[Opening Dataset excerpt section]
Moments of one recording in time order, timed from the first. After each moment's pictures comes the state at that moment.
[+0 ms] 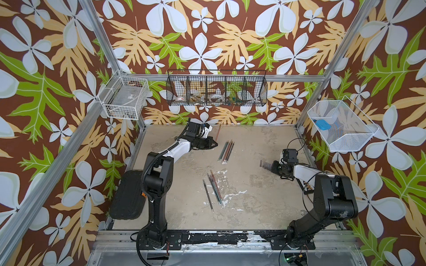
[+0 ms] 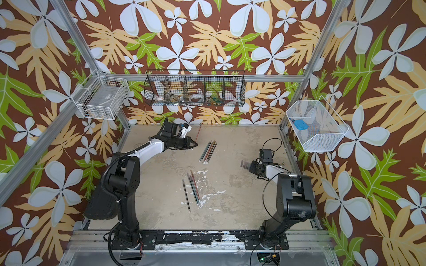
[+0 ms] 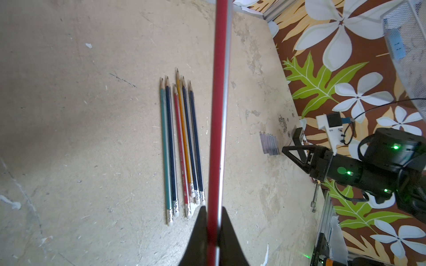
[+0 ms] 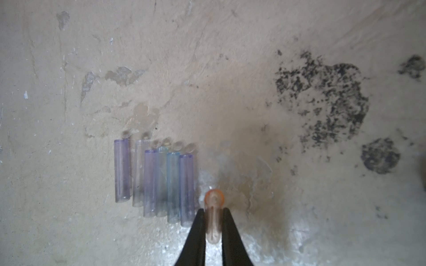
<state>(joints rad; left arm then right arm) -0.31 2.04 1.55 -0.27 0.68 -0.36 -0.07 1.63 0.81 -0.21 -0.10 0.35</state>
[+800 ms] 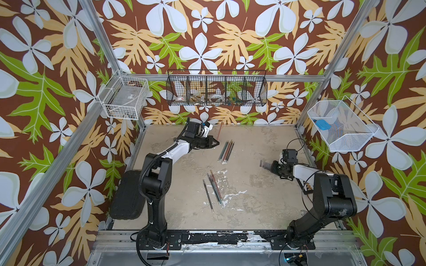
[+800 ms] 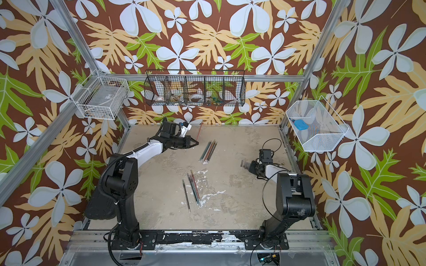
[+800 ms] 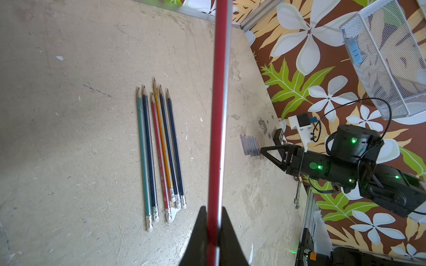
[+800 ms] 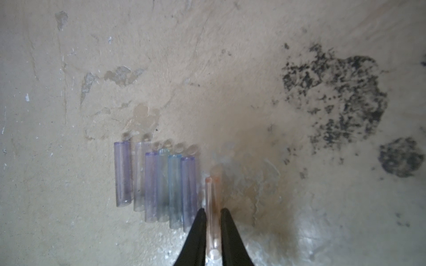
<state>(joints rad) -0.31 2.01 1.53 -0.21 0.73 -0.38 -0.07 1.65 0.81 -0.19 -0.11 0.37</state>
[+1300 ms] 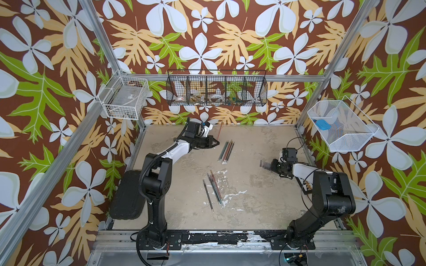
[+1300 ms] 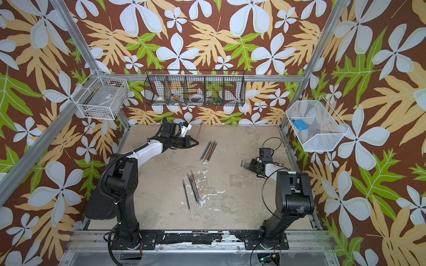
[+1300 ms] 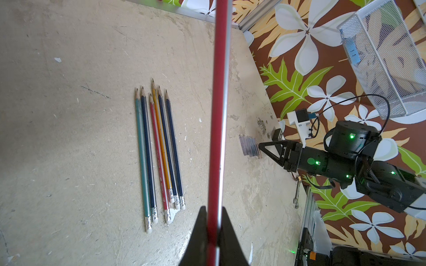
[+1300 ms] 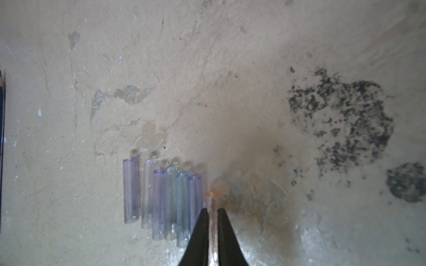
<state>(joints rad) -0.31 2.01 1.53 -0.20 0.74 -0.38 -0.07 1.68 0.84 -0.16 -0.12 0.38</state>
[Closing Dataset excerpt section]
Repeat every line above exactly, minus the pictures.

Moments of one recording in time order, timed from the first. After each moment's pictures comes the state at that moment.
[+0 ms] 
[+0 ms] 
[+0 ms] 
[+0 ms] 
<state>(joints rad; left arm then right arm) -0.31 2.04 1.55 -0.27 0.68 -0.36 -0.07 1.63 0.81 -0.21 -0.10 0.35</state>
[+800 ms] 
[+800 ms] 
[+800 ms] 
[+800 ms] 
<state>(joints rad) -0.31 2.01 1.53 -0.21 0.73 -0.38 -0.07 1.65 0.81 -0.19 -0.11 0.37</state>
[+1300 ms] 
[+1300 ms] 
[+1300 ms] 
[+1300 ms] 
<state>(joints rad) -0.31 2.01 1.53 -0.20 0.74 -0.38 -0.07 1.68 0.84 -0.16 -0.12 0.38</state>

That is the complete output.